Assignment:
Could you give the entries again, exactly as written?
== == ==
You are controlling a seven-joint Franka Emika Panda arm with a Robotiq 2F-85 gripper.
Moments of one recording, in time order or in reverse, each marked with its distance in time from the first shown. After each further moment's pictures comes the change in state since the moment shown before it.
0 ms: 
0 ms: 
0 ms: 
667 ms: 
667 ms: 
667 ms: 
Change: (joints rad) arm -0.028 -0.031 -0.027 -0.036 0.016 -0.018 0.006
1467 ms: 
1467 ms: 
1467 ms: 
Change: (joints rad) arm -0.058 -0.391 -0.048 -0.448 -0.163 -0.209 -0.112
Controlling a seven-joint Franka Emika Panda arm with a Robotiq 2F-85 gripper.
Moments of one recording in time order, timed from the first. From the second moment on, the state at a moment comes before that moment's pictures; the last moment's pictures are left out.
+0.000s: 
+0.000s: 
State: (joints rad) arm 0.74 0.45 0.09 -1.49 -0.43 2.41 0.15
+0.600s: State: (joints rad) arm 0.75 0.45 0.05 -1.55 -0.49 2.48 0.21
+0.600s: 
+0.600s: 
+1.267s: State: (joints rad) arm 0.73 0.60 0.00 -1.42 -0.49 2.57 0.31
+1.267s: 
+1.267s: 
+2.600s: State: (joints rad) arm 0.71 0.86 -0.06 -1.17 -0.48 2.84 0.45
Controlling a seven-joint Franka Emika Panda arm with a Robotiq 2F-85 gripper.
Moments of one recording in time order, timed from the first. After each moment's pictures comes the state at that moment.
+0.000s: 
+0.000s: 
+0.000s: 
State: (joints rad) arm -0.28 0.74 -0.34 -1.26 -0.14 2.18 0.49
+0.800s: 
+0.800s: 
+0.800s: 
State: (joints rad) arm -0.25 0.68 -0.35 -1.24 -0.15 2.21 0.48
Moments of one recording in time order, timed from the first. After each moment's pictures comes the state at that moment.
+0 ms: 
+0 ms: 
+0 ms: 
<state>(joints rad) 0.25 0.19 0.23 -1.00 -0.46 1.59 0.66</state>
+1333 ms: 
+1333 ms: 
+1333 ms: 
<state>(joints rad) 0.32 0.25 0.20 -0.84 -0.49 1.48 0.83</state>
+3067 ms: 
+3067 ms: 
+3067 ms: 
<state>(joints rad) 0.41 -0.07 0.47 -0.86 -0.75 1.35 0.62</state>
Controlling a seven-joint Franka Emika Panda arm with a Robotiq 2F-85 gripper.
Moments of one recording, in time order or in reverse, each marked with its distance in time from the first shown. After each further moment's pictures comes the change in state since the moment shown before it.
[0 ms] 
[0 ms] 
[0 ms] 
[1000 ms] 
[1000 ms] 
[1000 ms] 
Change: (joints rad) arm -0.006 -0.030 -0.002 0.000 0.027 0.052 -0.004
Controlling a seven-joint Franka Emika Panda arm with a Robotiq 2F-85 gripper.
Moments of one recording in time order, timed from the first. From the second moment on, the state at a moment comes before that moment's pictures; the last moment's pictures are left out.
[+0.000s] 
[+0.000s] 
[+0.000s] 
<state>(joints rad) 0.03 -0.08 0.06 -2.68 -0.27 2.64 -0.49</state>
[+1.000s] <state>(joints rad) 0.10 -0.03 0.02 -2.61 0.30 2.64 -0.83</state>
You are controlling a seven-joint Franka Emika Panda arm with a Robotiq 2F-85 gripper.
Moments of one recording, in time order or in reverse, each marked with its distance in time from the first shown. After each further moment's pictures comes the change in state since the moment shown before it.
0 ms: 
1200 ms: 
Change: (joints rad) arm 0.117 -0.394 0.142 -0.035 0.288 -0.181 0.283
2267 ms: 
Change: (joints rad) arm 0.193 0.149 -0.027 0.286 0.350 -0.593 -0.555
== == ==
Answer space:
You are controlling a seven-joint Franka Emika Panda arm with a Robotiq 2F-85 gripper.
Moments of one recording, in time order or in reverse, each marked with its distance in time from the first shown. After each further moment's pictures comes the change in state since the moment shown before it.
0 ms: 
0 ms: 
0 ms: 
667 ms: 
667 ms: 
667 ms: 
Change: (joints rad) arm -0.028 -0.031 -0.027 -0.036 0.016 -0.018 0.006
1467 ms: 
1467 ms: 
1467 ms: 
Change: (joints rad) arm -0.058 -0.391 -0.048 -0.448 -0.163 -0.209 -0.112
Controlling a seven-joint Franka Emika Panda arm with a Robotiq 2F-85 gripper.
Moments of one recording in time order, timed from the first. From the second moment on, the state at a moment comes before that moment's pictures; the last moment's pictures are left out.
+0.000s: 
+0.000s: 
State: (joints rad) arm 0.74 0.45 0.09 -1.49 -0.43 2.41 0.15
+0.600s: State: (joints rad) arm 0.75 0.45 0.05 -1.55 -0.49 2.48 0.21
+0.600s: 
+0.600s: 
+1.267s: State: (joints rad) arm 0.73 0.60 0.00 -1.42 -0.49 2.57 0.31
+1.267s: 
+1.267s: 
+2.600s: State: (joints rad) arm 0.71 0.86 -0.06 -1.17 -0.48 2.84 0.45
Controlling a seven-joint Franka Emika Panda arm with a Robotiq 2F-85 gripper.
Moments of one recording in time order, timed from the first. After each moment's pictures comes the state at that moment.
+0.000s: 
+0.000s: 
+0.000s: 
State: (joints rad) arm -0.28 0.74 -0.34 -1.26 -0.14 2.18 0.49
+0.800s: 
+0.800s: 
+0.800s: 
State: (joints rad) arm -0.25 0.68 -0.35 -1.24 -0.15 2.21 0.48
Moments of one recording in time order, timed from the first. After each moment's pictures comes the state at that moment.
+0 ms: 
+0 ms: 
+0 ms: 
<state>(joints rad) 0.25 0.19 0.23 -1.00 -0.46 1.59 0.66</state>
+1333 ms: 
+1333 ms: 
+1333 ms: 
<state>(joints rad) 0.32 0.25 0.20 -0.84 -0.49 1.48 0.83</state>
+3067 ms: 
+3067 ms: 
+3067 ms: 
<state>(joints rad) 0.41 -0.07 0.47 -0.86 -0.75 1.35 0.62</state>
Controlling a seven-joint Franka Emika Panda arm with a Robotiq 2F-85 gripper.
Moments of one recording, in time order or in reverse, each marked with its distance in time from the first shown. After each further moment's pictures comes the change in state since the moment shown before it.
[0 ms] 
[0 ms] 
[0 ms] 
[1000 ms] 
[1000 ms] 
[1000 ms] 
Change: (joints rad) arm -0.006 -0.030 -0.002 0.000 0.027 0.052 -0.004
Controlling a seven-joint Franka Emika Panda arm with a Robotiq 2F-85 gripper.
Moments of one recording in time order, timed from the first. From the second moment on, the state at a moment comes before that moment's pictures; the last moment's pictures are left out.
[+0.000s] 
[+0.000s] 
[+0.000s] 
<state>(joints rad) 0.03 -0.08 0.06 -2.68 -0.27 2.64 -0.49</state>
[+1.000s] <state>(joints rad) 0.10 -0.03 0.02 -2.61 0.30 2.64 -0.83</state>
You are controlling a seven-joint Franka Emika Panda arm with a Robotiq 2F-85 gripper.
Moments of one recording, in time order or in reverse, each marked with its distance in time from the first shown. After each further moment's pictures comes the change in state since the moment shown before it.
0 ms: 
1200 ms: 
Change: (joints rad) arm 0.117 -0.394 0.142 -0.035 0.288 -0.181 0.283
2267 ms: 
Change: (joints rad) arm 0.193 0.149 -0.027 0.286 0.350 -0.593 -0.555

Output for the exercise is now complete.